Saved data entries:
========
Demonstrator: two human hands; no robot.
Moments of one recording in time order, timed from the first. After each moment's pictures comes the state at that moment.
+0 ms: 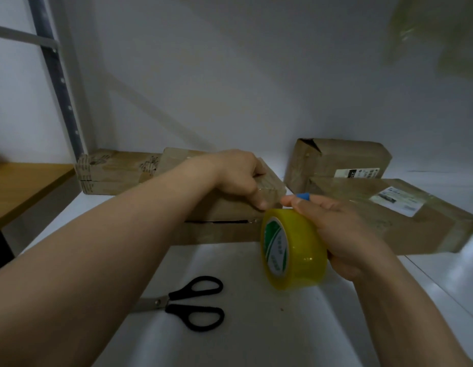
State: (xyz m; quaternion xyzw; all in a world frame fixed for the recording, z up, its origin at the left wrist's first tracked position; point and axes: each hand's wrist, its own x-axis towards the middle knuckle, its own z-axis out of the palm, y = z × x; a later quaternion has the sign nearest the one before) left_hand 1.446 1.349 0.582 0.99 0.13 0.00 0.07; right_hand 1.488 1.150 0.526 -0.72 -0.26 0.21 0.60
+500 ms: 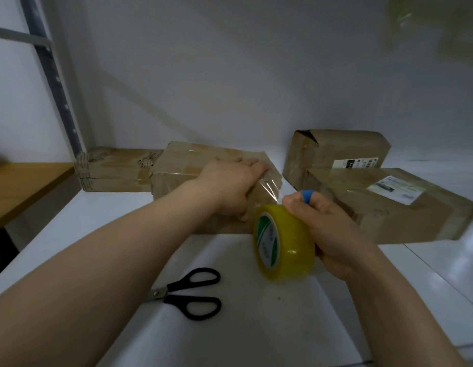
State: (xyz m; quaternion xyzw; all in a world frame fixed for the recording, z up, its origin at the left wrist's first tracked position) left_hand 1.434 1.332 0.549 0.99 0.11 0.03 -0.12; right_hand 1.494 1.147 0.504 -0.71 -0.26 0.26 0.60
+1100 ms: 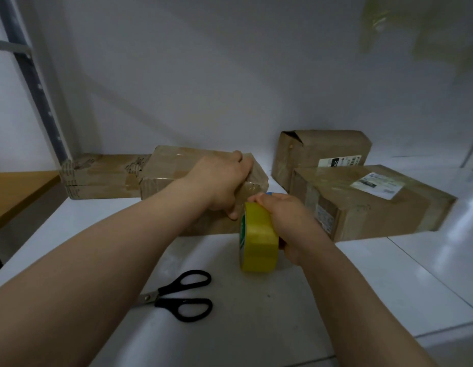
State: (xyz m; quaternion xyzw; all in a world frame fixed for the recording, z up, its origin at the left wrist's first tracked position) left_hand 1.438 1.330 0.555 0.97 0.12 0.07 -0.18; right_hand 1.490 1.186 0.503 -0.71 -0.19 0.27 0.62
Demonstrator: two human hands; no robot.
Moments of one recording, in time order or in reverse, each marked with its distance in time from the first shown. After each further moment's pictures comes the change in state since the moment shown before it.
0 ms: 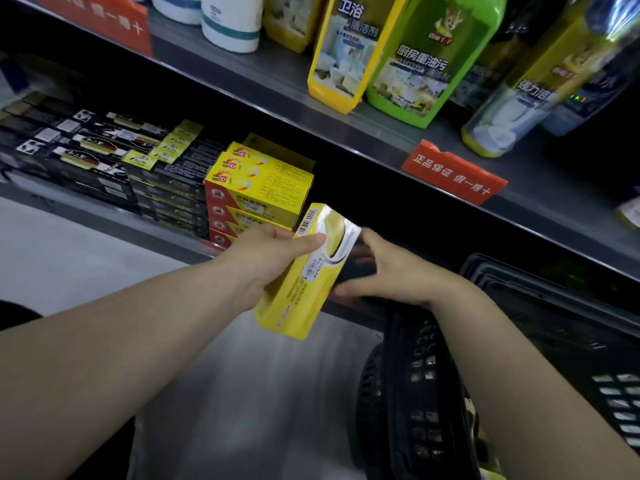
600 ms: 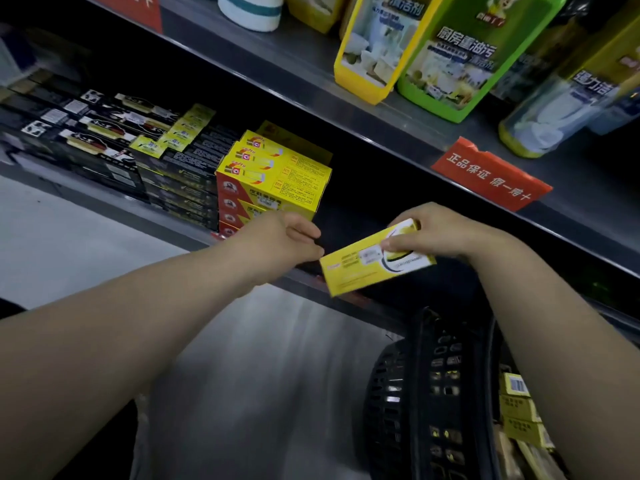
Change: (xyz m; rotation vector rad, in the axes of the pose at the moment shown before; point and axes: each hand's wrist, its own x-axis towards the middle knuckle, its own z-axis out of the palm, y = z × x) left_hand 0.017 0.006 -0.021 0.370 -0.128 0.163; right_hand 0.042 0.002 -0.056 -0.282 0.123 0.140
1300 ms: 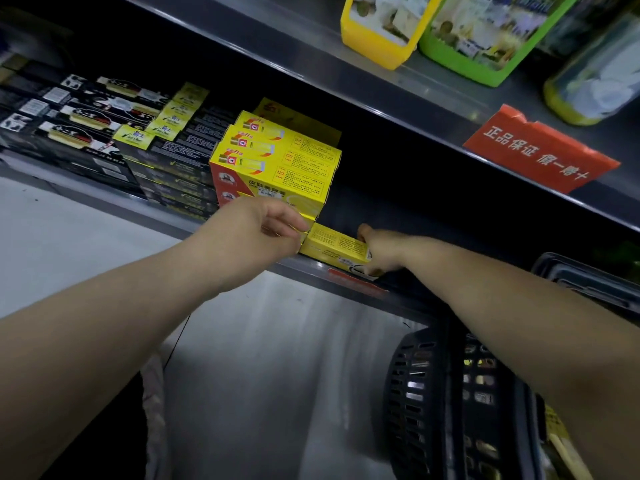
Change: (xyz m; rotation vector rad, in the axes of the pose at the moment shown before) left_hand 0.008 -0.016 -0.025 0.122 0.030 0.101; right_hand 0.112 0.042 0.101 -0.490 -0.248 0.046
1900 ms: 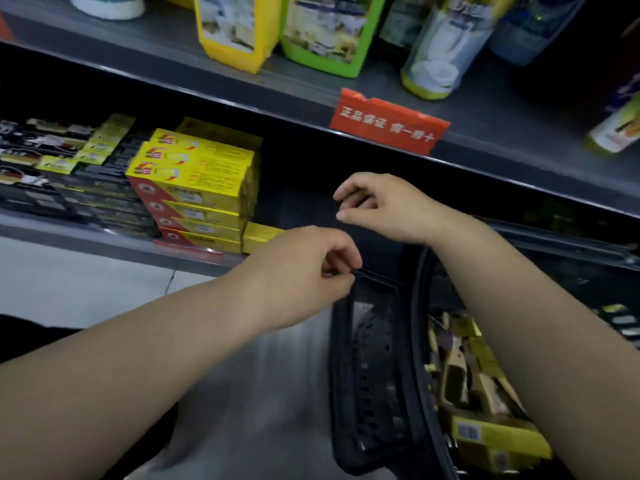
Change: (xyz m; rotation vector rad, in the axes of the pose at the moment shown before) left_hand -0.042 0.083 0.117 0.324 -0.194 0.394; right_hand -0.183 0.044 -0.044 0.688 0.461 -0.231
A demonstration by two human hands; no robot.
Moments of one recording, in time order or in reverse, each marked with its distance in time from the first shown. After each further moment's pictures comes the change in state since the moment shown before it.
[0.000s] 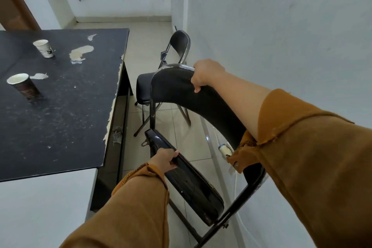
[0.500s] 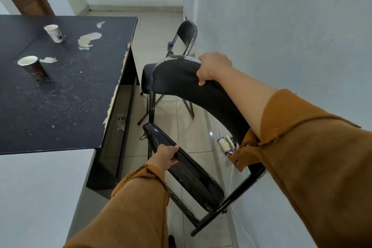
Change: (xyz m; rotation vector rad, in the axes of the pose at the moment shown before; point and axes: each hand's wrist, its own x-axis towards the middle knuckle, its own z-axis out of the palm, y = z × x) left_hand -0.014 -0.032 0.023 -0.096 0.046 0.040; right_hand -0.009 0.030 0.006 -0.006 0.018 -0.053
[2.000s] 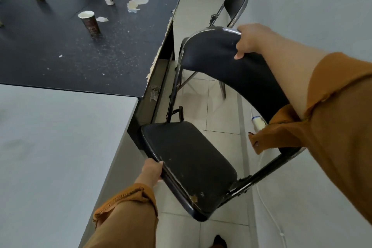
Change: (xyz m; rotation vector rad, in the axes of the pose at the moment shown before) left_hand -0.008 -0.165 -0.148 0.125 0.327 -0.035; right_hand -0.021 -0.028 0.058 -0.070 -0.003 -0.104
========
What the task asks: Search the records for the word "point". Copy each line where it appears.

Task result:
State: (xyz m; quaternion xyzw; all in a world frame fixed for the recording, z up, its origin at the left wrist's first tracked position; point and axes: each hand's wrist, its own x-axis towards the middle knuckle, its own z-axis out of the palm, y = z × x; a later quaternion has the sign nearest the one before) left_hand 1.446 1.349 0.582 0.99 0.13 0.00 0.07; right_hand 1.488 1.150 0.526 -0.72 -0.26 0.21 0.60
Change: (xyz m; rotation vector rad, in the axes of the pose at the moment shown before; point and axes: each hand's wrist, its own x-axis towards the middle knuckle, its own z-axis out of the palm, y = z × x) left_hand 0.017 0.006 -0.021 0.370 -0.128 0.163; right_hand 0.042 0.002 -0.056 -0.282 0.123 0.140
Change: (xyz m; rotation vector rad, in the axes of the pose at the moment shown before; point and axes: each hand's wrist, its own x-axis towards the middle knuckle, its own z-axis out of the palm, y = z × x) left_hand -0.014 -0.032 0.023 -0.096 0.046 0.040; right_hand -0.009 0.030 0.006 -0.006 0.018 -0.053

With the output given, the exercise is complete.